> [Problem statement] Please print all the lines below exactly as they are written.

> [Records for this task]
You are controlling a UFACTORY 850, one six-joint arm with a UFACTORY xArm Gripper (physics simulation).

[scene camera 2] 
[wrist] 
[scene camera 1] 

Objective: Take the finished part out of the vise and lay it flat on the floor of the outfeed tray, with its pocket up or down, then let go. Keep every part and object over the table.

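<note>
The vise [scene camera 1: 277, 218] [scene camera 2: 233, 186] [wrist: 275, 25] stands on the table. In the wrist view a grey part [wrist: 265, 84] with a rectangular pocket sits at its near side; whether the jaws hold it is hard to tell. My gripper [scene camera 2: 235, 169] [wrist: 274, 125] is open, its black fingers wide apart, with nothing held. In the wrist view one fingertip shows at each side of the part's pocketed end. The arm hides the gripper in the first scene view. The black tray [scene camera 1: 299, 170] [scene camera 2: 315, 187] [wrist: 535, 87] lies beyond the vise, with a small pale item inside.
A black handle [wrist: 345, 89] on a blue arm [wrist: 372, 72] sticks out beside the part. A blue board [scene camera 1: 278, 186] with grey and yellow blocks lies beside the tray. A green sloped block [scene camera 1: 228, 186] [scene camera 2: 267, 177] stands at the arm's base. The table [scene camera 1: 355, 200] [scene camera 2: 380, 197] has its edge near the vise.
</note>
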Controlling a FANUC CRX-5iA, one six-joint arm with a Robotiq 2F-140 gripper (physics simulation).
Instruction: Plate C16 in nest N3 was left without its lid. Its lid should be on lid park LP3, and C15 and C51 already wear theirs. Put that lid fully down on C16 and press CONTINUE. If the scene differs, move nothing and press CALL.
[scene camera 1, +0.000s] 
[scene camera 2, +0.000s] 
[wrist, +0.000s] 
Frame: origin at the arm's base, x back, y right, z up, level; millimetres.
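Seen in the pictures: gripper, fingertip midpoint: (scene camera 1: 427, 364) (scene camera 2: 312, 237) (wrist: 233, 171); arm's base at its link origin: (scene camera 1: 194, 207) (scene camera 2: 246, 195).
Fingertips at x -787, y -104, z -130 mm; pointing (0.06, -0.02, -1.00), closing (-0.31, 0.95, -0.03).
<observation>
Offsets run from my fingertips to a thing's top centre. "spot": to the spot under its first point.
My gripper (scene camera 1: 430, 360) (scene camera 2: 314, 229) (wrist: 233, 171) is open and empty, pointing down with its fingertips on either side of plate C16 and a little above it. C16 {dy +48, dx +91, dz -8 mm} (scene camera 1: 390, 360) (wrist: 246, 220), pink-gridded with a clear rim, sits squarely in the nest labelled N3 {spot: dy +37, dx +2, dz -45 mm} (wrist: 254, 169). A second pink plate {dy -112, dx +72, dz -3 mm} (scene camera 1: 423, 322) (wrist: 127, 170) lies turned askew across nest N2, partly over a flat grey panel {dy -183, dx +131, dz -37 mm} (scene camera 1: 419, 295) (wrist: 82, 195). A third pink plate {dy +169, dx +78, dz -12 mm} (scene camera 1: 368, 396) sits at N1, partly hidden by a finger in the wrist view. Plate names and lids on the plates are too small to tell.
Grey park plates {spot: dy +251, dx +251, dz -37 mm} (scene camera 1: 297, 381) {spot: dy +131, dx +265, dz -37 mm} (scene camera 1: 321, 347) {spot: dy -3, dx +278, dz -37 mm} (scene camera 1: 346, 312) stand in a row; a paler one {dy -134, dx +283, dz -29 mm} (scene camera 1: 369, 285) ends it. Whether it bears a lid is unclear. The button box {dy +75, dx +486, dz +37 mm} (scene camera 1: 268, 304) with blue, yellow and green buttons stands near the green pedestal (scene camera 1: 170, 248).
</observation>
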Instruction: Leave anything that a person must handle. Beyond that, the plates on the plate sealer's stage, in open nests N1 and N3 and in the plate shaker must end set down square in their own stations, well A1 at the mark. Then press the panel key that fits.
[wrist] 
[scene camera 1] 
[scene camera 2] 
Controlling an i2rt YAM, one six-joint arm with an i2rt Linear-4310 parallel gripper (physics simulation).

> [Answer to this task]
You are controlling a UFACTORY 850, one six-joint arm with a UFACTORY xArm Gripper (physics simulation).

[scene camera 2] 
[wrist] 
[scene camera 1] 

Objective: Take the finished part out of the vise and lay it flat on the floor of the outfeed tray, with its pocket up or down, then let go. Keep every part and object over the table.

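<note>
The vise [scene camera 1: 277, 218] [scene camera 2: 233, 186] [wrist: 275, 25] stands on the table. In the wrist view a grey part [wrist: 265, 84] with a rectangular pocket sits at its near side; whether the jaws hold it is hard to tell. My gripper [scene camera 2: 235, 169] [wrist: 274, 125] is open, its black fingers wide apart, with nothing held. In the wrist view one fingertip shows at each side of the part's pocketed end. The arm hides the gripper in the first scene view. The black tray [scene camera 1: 299, 170] [scene camera 2: 315, 187] [wrist: 535, 87] lies beyond the vise, with a small pale item inside.
A black handle [wrist: 345, 89] on a blue arm [wrist: 372, 72] sticks out beside the part. A blue board [scene camera 1: 278, 186] with grey and yellow blocks lies beside the tray. A green sloped block [scene camera 1: 228, 186] [scene camera 2: 267, 177] stands at the arm's base. The table [scene camera 1: 355, 200] [scene camera 2: 380, 197] has its edge near the vise.
</note>
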Controlling a FANUC CRX-5iA, one six-joint arm with a Robotiq 2F-140 gripper (physics simulation).
Instruction: Plate C16 in nest N3 was left without its lid. Its lid should be on lid park LP3, and C15 and C51 already wear theirs. Put that lid fully down on C16 and press CONTINUE. If the scene differs, move nothing and press CALL.
[scene camera 1, +0.000s] 
[scene camera 2, +0.000s] 
[wrist, +0.000s] 
Frame: origin at the arm's base, x back, y right, z up, level; millimetres.
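Seen in the pictures: gripper, fingertip midpoint: (scene camera 1: 427, 364) (scene camera 2: 312, 237) (wrist: 233, 171); arm's base at its link origin: (scene camera 1: 194, 207) (scene camera 2: 246, 195).
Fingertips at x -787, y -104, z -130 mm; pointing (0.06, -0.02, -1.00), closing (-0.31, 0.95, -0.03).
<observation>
Offsets run from my fingertips to a thing's top centre. "spot": to the spot under its first point.
My gripper (scene camera 1: 430, 360) (scene camera 2: 314, 229) (wrist: 233, 171) is open and empty, pointing down with its fingertips on either side of plate C16 and a little above it. C16 {dy +48, dx +91, dz -8 mm} (scene camera 1: 390, 360) (wrist: 246, 220), pink-gridded with a clear rim, sits squarely in the nest labelled N3 {spot: dy +37, dx +2, dz -45 mm} (wrist: 254, 169). A second pink plate {dy -112, dx +72, dz -3 mm} (scene camera 1: 423, 322) (wrist: 127, 170) lies turned askew across nest N2, partly over a flat grey panel {dy -183, dx +131, dz -37 mm} (scene camera 1: 419, 295) (wrist: 82, 195). A third pink plate {dy +169, dx +78, dz -12 mm} (scene camera 1: 368, 396) sits at N1, partly hidden by a finger in the wrist view. Plate names and lids on the plates are too small to tell.
Grey park plates {spot: dy +251, dx +251, dz -37 mm} (scene camera 1: 297, 381) {spot: dy +131, dx +265, dz -37 mm} (scene camera 1: 321, 347) {spot: dy -3, dx +278, dz -37 mm} (scene camera 1: 346, 312) stand in a row; a paler one {dy -134, dx +283, dz -29 mm} (scene camera 1: 369, 285) ends it. Whether it bears a lid is unclear. The button box {dy +75, dx +486, dz +37 mm} (scene camera 1: 268, 304) with blue, yellow and green buttons stands near the green pedestal (scene camera 1: 170, 248).
</observation>
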Instruction: Leave anything that a person must handle. Beyond that, the plates on the plate sealer's stage, in open nests N1 and N3 and in the plate shaker must end set down square in their own stations, well A1 at the mark. Then press the panel key that fits.
[wrist] 
[scene camera 1] 
[scene camera 2] 
Controlling an i2rt YAM, one six-joint arm with an i2rt Linear-4310 parallel gripper (physics simulation).

Besides this answer, the exercise requires nothing else.